**INFORMATION SHOWN**:
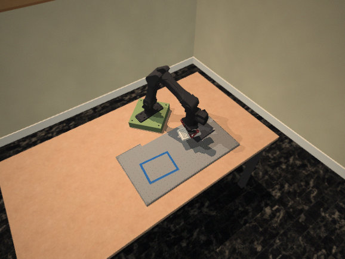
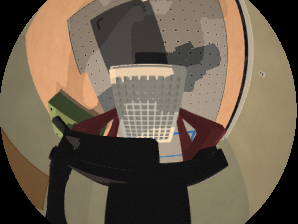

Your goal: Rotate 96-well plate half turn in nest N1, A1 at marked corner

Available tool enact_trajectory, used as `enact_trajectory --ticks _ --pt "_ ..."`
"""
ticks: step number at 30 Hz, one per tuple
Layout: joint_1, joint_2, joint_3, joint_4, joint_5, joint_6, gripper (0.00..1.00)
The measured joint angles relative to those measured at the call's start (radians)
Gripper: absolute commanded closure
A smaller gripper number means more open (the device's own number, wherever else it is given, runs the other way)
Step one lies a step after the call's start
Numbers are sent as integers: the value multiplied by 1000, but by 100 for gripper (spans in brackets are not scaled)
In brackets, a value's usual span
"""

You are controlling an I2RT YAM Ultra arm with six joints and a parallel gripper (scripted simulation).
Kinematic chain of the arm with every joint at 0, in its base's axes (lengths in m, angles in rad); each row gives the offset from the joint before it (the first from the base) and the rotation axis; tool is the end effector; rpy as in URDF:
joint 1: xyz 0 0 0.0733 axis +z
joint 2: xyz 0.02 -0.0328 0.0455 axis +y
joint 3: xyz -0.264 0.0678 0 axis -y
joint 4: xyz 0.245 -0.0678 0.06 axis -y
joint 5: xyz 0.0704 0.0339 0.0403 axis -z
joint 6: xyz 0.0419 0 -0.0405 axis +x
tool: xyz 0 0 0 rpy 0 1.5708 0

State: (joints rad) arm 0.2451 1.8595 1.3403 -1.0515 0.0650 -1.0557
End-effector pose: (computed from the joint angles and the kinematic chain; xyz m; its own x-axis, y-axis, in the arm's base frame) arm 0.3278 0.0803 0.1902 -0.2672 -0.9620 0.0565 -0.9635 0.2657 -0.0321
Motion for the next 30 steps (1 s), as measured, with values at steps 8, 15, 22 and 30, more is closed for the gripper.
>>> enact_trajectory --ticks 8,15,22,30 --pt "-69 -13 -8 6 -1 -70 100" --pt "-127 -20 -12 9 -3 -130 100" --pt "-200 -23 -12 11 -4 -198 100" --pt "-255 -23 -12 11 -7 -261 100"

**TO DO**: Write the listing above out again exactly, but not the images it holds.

**SOLUTION**:
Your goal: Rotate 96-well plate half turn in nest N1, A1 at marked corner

Available tool enact_trajectory, used as `enact_trajectory --ticks _ --pt "_ ..."`
"""
ticks: step number at 30 Hz, one per tuple
Layout: joint_1, joint_2, joint_3, joint_4, joint_5, joint_6, gripper (0.00..1.00)
The measured joint angles relative to those measured at the call's start (radians)
Gripper: absolute commanded closure
A smaller gripper number means more open (the device's own number, wherever else it is given, runs the other way)
Step one lies a step after the call's start
Numbers are sent as integers: the value multiplied by 1000, but by 100 for gripper (spans in brackets are not scaled)
In brackets, a value's usual span
"""

You are controlling an I2RT YAM Ultra arm with six joints and a parallel gripper (scripted simulation).
Kinematic chain of the arm with every joint at 0, in its base's axes (lengths in m, angles in rad); each row gives the offset from the joint before it (the first from the base) and the rotation axis; tool is the end effector; rpy as in URDF:
joint 1: xyz 0 0 0.0733 axis +z
joint 2: xyz 0.02 -0.0328 0.0455 axis +y
joint 3: xyz -0.264 0.0678 0 axis -y
joint 4: xyz 0.245 -0.0678 0.06 axis -y
joint 5: xyz 0.0704 0.0339 0.0403 axis -z
joint 6: xyz 0.0419 0 -0.0405 axis +x
tool: xyz 0 0 0 rpy 0 1.5708 0

State: (joints rad) arm 0.2451 1.8595 1.3403 -1.0515 0.0650 -1.0557
End-effector pose: (computed from the joint angles and the kinematic chain; xyz m; its own x-axis, y-axis, in the arm's base frame) arm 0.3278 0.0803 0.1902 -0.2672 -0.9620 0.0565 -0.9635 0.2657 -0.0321
Motion for the next 30 steps (1 s), as measured, with values at steps 8, 15, 22 and 30, more is closed for the gripper.
>>> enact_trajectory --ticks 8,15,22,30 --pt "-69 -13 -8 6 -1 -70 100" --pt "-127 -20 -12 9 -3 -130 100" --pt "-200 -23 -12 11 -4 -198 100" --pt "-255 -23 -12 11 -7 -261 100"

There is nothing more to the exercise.